I am always being told I should write for television, usually sitcoms. It's somewhat upsetting. I have been known to attend serious writers' seminars and take notes. I read heavy-hitters, really I do, weighty tomes. Big, scary volumes of history, philosophical inquiry, ethical debate, classic novels in the original French for goodness sake, line my bookshelves, of which I have several. Okay, there's also a lot of true crime books too, I give you that. For flavor, for spice. But I still say and write stuff that makes people, people who like me in the main, say "You know what?

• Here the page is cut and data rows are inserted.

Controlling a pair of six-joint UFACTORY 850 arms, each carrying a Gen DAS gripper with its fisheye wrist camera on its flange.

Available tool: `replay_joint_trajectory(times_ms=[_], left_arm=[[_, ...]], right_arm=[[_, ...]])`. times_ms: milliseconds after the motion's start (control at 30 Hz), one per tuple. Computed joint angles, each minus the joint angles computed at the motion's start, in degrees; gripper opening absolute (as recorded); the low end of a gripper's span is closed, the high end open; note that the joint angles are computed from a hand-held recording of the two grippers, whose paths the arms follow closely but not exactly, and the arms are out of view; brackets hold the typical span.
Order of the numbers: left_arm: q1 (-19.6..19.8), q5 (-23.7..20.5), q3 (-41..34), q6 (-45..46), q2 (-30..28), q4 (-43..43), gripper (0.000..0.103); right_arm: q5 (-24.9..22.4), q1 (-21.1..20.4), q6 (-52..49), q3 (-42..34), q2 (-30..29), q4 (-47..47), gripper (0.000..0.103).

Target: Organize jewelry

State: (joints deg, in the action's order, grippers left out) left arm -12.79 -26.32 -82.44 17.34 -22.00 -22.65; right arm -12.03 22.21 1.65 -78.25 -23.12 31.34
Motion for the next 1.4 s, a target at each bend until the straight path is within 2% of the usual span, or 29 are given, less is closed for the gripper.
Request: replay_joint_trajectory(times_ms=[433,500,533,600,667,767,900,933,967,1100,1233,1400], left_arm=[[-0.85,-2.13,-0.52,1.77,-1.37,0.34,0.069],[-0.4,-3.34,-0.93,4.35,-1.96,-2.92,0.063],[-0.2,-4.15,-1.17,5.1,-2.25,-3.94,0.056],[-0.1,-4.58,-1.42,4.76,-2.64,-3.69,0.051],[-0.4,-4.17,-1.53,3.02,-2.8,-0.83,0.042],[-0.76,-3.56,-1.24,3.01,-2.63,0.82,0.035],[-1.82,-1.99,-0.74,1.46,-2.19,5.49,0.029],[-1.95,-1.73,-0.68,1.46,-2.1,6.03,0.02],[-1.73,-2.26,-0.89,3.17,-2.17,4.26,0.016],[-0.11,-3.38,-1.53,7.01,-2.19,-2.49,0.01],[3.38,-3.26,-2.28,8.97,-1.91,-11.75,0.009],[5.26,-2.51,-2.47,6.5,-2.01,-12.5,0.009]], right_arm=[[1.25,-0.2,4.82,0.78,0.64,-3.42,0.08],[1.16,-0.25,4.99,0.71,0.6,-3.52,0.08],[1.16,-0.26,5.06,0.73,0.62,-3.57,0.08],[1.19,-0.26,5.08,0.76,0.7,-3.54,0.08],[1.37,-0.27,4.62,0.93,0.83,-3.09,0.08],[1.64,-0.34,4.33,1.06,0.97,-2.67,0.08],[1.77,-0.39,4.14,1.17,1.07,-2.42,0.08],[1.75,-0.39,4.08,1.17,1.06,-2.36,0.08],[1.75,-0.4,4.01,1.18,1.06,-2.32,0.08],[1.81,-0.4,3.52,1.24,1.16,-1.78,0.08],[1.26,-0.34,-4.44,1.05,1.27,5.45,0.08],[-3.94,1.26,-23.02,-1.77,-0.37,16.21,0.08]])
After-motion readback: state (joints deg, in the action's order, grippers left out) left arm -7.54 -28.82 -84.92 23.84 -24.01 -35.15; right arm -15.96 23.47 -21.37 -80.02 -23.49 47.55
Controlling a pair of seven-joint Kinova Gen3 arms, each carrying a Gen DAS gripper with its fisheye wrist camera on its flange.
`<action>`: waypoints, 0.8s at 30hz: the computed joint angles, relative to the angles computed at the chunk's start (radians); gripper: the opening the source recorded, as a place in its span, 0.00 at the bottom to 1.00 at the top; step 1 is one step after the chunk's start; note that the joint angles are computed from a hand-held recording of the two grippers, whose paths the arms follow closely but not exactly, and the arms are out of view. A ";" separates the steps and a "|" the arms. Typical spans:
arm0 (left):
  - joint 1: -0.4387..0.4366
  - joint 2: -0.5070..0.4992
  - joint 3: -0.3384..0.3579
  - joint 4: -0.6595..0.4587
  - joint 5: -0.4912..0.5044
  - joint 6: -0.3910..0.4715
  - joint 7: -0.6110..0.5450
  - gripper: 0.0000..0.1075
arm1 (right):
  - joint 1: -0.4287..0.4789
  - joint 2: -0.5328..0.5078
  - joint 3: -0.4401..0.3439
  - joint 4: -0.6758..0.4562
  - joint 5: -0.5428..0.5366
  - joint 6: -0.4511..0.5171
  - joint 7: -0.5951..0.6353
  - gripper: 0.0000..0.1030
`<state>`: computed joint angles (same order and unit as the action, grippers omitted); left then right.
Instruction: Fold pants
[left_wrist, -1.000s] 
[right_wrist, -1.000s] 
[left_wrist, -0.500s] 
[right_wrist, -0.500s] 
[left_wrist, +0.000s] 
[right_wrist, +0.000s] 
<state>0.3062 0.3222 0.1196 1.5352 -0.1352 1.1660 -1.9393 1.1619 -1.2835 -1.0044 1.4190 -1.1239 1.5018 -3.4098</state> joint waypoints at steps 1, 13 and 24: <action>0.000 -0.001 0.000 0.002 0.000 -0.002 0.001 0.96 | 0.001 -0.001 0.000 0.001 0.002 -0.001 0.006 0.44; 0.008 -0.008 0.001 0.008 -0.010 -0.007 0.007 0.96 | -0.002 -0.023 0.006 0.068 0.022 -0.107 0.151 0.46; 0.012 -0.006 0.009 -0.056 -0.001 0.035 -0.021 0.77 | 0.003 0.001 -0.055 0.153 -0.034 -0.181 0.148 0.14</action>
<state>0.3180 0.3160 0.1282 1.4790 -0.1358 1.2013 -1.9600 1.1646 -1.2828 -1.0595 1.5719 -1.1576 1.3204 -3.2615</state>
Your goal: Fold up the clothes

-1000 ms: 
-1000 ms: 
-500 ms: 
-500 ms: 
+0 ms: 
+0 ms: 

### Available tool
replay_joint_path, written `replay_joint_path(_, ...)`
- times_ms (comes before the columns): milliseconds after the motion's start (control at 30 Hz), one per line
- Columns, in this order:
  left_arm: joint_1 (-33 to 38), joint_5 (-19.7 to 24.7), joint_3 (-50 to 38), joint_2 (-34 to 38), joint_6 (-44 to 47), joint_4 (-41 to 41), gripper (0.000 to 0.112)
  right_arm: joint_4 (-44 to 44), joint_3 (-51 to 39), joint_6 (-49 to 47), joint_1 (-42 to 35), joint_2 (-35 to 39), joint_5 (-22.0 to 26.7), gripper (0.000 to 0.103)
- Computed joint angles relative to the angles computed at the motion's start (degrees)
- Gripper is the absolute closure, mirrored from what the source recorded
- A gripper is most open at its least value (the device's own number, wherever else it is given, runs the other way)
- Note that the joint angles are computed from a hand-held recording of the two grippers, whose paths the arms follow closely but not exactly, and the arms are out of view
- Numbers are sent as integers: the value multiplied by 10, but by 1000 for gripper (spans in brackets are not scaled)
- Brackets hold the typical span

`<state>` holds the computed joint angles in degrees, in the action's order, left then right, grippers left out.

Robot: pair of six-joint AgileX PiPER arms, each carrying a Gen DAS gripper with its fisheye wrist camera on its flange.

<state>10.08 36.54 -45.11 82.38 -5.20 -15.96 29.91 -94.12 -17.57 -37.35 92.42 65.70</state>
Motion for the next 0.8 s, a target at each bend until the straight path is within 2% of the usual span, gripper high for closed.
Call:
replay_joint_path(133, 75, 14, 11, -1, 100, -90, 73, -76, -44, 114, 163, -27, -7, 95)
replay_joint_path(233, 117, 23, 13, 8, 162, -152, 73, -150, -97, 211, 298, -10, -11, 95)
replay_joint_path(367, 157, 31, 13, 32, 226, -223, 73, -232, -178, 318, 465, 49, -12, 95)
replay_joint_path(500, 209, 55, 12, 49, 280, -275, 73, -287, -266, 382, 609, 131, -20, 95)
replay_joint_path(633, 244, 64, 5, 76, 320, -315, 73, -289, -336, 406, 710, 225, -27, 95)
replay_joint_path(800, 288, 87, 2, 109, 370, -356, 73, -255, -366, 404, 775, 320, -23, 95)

You should totally write for 'Friends.'"
Why this should be insulting to me is simple: I'm kind of a big snob, always have been. Sure, I watch television, a lot of television, but even as a kid I knew there was way more snob salon cred in sticking to the PBS stations and eschewing "Dynasty," at least until I discovered the joys of camp.
It's not like I wouldn't be thrilled to hold down a big bucks gig writing for television, particularly a quality product such as "Malcolm in the Middle," which is consistently entertaining, or (dream on) anything touched by the misanthropic hands of Groening. One of my favorite playwrights of all time, Eric Overmyer both wrote for, and eventually became a producer, of "Homicide, Life on the Street." I mean, that show was better than any number of supposedly meaningful theatregoing experiences I've been through, I should be so lucky.
And that's it, really. To write for television is not ignoble, it's just a medium after all, it's value-neutral. But that's not what people mean when they say "you should write for television." I think they mean you are a hoot, you have a facility with words and you come up with funny things to say quickly, all of which are swell. But it seems to imply that you're also a bit of a featherweight in the deep thoughts department.